What the task requires: Somewhere below are a line with "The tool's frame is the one" and a later line with "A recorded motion". Output exactly those lines and all lines between them.

########################################

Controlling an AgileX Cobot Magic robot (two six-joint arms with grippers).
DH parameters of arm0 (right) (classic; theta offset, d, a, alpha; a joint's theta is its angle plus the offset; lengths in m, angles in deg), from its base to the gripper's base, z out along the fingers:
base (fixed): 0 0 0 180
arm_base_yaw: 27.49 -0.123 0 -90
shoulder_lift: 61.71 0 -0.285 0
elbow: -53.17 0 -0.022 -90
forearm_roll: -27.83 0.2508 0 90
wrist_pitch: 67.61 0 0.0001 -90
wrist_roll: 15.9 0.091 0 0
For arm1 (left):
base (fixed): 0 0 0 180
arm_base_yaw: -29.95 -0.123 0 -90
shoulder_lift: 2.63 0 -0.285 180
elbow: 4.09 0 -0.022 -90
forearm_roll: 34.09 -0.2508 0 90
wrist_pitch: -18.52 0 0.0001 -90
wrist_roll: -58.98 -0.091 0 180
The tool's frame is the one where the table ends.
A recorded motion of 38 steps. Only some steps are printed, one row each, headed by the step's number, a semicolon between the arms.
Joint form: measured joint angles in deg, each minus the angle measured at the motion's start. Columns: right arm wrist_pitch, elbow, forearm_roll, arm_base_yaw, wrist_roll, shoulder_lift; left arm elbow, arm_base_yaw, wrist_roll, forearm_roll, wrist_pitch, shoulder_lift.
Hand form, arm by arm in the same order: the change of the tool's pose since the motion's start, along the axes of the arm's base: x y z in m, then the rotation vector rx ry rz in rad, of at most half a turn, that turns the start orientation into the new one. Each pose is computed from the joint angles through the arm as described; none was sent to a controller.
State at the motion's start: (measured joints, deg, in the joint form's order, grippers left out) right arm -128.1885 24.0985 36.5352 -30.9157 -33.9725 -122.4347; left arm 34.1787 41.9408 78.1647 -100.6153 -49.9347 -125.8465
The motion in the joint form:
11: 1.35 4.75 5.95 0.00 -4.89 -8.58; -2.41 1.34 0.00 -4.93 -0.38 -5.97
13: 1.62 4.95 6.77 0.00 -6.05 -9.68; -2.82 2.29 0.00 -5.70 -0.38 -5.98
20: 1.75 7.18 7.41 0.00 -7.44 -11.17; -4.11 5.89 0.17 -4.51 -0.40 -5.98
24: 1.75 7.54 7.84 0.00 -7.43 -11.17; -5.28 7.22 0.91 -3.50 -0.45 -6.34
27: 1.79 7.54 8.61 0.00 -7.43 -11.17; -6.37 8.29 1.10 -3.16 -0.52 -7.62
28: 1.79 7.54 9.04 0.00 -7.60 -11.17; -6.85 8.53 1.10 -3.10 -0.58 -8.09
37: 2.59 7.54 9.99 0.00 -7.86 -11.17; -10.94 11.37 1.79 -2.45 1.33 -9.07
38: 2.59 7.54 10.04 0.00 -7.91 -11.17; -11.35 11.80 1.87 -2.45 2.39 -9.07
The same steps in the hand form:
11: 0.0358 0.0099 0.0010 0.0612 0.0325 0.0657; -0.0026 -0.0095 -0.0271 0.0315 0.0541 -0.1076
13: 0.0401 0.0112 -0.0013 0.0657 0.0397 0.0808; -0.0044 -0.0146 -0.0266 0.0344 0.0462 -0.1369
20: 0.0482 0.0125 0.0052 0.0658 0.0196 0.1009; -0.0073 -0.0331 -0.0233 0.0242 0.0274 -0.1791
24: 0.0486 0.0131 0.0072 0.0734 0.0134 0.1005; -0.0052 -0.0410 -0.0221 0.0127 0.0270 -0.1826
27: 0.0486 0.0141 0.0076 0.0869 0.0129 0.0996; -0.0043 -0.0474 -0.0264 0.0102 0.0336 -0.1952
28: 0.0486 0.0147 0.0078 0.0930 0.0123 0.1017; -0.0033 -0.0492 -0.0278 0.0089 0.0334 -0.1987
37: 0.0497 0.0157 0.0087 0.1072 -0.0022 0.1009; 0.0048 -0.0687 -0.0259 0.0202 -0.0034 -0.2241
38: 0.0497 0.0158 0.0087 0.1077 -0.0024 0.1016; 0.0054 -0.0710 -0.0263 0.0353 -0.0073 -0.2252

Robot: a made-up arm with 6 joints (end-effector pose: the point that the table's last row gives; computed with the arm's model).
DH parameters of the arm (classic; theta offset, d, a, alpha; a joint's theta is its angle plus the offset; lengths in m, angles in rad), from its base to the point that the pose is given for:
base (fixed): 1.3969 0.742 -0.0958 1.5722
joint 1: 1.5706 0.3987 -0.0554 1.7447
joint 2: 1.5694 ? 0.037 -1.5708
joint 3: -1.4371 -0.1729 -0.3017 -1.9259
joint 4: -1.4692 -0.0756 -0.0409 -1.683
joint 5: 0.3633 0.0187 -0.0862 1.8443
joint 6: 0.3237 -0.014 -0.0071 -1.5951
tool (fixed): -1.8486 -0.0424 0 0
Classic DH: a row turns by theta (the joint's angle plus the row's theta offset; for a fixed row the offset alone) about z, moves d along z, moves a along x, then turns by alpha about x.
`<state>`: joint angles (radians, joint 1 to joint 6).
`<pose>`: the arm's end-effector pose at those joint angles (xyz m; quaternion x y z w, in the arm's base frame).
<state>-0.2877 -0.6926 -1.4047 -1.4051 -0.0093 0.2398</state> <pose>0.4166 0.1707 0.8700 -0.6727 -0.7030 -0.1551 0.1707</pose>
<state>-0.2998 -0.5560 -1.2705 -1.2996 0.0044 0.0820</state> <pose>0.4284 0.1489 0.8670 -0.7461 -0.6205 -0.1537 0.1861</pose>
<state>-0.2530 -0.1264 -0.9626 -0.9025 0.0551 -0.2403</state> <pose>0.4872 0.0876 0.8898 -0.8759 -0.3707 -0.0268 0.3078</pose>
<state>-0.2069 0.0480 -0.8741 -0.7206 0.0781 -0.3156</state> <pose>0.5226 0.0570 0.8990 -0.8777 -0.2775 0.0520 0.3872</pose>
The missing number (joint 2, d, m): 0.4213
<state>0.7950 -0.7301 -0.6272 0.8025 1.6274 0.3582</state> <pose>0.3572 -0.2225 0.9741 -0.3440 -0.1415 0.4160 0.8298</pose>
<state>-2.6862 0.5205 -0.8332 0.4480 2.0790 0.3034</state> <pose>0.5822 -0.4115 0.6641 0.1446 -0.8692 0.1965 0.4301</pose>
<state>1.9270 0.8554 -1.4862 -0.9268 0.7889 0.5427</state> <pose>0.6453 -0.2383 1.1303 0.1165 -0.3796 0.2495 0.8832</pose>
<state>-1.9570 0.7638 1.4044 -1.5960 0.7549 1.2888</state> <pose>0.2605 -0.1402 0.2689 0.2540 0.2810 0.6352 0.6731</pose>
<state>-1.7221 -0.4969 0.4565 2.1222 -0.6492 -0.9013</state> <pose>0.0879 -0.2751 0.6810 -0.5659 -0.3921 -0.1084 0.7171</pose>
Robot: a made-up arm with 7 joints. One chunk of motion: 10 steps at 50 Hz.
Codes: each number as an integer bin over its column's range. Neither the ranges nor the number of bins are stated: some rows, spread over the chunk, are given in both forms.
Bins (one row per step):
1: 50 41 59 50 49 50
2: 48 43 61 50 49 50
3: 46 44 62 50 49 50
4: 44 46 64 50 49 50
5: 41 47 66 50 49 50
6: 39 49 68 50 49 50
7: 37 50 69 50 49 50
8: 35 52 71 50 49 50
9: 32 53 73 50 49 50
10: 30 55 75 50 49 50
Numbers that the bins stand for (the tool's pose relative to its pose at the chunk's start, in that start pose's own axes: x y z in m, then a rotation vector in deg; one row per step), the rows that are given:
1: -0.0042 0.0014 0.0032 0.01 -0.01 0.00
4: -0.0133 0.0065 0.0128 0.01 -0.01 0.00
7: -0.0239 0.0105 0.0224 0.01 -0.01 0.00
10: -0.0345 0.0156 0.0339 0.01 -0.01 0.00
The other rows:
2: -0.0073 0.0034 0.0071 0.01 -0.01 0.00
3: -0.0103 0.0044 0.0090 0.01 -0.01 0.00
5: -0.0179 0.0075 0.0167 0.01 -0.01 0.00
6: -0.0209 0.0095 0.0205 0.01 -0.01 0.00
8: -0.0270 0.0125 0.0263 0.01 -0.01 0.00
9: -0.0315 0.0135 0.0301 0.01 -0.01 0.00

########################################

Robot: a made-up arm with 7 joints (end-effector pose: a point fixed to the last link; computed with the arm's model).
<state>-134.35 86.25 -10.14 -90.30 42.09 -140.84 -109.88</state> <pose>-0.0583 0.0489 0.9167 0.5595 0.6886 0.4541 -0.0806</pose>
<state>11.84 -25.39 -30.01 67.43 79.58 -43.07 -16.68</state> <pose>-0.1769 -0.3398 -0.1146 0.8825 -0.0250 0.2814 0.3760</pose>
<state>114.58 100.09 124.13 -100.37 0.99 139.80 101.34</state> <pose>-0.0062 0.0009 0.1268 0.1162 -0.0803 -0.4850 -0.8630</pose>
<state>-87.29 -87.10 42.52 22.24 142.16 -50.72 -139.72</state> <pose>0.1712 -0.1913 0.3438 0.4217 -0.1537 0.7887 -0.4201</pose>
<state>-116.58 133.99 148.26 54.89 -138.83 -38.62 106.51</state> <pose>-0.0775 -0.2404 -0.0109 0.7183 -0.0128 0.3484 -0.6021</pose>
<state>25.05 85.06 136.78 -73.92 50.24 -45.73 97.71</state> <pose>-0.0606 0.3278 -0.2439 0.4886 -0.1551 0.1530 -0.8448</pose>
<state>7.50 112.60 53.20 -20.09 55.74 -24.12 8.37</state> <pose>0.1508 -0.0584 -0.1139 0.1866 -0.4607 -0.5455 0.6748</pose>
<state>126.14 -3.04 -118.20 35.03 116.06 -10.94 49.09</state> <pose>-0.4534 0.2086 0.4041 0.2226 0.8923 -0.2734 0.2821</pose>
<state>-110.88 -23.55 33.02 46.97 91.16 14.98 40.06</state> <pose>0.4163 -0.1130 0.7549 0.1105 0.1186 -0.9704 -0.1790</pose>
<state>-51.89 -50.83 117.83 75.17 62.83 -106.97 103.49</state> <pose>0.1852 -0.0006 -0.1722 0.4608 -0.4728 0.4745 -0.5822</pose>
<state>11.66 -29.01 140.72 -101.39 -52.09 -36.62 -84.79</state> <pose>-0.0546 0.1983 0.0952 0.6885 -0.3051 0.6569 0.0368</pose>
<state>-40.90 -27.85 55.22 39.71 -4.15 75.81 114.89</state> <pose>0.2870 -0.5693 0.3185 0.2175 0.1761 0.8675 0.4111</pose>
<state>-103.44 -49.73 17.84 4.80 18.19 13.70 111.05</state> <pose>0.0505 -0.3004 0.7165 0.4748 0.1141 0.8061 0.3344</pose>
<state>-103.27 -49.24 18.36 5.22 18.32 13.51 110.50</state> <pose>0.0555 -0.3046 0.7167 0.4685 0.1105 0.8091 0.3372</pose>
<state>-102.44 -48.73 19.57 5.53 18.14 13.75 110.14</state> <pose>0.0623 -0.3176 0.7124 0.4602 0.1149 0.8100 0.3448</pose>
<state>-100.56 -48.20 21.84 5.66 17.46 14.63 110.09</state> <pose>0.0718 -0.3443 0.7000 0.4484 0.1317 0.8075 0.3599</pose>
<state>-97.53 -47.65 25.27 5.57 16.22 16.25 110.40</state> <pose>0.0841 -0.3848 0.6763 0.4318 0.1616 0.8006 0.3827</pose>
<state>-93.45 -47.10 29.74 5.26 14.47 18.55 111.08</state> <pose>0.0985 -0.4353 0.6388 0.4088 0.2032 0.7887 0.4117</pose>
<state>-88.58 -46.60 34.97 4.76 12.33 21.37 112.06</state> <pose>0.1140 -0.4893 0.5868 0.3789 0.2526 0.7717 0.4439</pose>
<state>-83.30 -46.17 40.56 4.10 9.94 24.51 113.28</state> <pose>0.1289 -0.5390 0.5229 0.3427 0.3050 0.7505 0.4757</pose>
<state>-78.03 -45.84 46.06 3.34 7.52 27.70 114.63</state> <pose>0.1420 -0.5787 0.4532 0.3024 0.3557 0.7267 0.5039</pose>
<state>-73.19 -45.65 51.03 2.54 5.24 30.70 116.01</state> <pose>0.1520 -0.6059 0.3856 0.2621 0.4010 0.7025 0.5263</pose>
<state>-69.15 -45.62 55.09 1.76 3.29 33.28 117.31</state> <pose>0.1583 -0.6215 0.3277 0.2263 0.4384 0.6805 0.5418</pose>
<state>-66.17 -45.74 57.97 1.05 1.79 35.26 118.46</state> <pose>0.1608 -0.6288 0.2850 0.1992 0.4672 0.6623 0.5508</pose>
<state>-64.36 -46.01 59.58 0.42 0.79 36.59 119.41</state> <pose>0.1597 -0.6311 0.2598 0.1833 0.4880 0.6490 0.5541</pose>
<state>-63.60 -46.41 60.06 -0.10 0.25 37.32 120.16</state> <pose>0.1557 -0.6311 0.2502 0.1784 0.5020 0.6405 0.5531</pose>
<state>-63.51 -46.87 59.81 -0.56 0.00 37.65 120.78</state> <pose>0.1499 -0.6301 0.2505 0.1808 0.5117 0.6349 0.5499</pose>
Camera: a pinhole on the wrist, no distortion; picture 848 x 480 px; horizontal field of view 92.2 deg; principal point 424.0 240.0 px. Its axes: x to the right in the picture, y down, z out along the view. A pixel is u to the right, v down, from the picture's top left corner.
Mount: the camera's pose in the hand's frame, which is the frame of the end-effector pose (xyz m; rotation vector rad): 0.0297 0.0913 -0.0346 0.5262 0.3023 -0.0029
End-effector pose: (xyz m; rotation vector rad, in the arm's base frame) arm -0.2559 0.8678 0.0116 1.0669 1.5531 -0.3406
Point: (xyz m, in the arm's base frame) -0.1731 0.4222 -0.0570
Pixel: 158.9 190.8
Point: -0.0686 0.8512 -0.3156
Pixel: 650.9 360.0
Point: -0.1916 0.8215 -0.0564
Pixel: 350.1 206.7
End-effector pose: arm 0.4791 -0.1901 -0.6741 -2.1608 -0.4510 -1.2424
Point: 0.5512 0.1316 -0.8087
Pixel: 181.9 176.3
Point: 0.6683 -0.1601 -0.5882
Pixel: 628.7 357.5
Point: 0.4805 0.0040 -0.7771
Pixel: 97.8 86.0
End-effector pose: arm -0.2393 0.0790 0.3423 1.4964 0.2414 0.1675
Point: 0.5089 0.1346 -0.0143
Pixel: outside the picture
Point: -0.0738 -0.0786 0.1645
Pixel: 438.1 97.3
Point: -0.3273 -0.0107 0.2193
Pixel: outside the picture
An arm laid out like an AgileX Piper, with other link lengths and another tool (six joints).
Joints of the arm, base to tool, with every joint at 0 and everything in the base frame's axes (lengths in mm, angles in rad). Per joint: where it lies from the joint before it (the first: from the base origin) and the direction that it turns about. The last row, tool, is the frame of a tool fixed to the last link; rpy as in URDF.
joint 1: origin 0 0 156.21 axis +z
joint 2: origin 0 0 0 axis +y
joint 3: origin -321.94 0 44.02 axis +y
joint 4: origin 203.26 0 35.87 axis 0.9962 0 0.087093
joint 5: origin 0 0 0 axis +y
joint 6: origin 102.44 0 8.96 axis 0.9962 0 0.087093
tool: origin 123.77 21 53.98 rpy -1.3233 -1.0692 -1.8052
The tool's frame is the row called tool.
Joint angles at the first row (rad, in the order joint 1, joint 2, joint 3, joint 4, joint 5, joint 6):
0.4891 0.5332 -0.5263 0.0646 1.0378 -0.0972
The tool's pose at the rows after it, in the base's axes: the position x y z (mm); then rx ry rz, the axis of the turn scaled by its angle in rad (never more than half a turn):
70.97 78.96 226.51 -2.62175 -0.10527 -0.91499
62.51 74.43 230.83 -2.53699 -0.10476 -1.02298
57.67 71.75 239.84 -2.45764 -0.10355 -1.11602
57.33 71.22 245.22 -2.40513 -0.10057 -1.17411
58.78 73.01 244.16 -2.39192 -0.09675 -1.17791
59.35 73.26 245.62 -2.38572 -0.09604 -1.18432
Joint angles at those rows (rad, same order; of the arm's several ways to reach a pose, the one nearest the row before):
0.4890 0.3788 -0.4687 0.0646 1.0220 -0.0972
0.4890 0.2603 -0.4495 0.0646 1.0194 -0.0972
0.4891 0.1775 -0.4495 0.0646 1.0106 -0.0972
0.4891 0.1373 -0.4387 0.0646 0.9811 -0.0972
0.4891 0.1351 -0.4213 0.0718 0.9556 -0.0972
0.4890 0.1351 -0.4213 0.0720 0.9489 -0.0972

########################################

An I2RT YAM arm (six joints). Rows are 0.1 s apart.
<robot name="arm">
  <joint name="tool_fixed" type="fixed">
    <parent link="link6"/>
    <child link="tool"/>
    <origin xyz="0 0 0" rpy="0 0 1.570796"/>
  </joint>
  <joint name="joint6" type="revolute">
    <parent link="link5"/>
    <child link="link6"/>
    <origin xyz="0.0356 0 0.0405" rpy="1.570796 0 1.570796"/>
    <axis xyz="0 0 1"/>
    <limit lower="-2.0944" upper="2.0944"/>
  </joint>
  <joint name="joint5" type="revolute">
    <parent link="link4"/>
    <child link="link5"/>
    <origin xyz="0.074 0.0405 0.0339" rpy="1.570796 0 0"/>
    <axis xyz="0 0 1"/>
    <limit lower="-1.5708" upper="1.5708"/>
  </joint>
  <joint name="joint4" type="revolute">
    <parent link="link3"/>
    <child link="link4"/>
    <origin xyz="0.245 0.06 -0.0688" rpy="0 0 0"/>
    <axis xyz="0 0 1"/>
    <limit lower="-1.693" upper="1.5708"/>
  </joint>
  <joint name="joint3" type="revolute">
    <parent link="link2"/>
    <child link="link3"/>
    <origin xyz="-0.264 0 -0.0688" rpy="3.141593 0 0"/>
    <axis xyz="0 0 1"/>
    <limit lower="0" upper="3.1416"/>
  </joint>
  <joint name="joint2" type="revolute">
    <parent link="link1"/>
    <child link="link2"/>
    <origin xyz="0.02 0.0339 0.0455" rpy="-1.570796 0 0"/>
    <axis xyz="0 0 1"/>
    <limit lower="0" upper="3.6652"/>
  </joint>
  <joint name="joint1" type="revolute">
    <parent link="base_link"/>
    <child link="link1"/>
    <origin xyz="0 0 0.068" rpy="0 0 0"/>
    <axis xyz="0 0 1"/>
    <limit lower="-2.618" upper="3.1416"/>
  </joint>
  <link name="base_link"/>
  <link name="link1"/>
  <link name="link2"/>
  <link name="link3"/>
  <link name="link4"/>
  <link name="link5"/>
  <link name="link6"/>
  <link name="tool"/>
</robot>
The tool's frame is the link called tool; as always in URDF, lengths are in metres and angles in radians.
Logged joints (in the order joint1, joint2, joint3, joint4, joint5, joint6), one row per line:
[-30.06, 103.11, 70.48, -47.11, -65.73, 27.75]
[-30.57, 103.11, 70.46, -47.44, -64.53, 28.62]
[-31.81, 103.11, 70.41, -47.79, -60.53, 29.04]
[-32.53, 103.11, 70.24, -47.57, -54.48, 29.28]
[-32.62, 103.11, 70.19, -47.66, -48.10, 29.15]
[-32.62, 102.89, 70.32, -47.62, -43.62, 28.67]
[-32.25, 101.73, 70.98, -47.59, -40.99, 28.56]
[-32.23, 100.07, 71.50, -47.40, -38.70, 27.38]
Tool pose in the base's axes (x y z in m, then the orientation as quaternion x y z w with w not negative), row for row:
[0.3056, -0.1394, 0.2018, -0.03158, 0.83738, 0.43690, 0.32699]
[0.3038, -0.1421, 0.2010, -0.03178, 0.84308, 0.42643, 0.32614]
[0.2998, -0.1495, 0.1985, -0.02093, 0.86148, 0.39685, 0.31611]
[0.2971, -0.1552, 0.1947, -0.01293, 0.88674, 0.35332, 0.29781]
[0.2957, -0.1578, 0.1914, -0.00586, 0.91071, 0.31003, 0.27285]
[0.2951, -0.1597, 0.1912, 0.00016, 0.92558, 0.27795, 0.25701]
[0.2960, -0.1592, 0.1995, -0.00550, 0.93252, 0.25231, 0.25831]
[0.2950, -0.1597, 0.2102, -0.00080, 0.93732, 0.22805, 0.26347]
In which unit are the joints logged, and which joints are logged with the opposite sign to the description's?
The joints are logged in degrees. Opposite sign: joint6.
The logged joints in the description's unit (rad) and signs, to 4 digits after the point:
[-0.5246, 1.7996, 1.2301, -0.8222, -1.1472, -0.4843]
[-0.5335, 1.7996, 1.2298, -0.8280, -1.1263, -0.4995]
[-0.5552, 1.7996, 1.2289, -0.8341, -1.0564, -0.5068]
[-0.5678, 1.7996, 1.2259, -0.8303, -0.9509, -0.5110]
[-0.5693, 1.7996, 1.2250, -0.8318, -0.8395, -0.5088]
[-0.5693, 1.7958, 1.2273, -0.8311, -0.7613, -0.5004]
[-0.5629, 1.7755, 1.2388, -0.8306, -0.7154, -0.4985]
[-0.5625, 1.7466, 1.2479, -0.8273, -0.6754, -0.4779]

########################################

Answer:
The tool's frame is the one where the table ends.
A recorded motion of 38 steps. Only some steps are printed, one row each, headed by the step's number, a semicolon between the arms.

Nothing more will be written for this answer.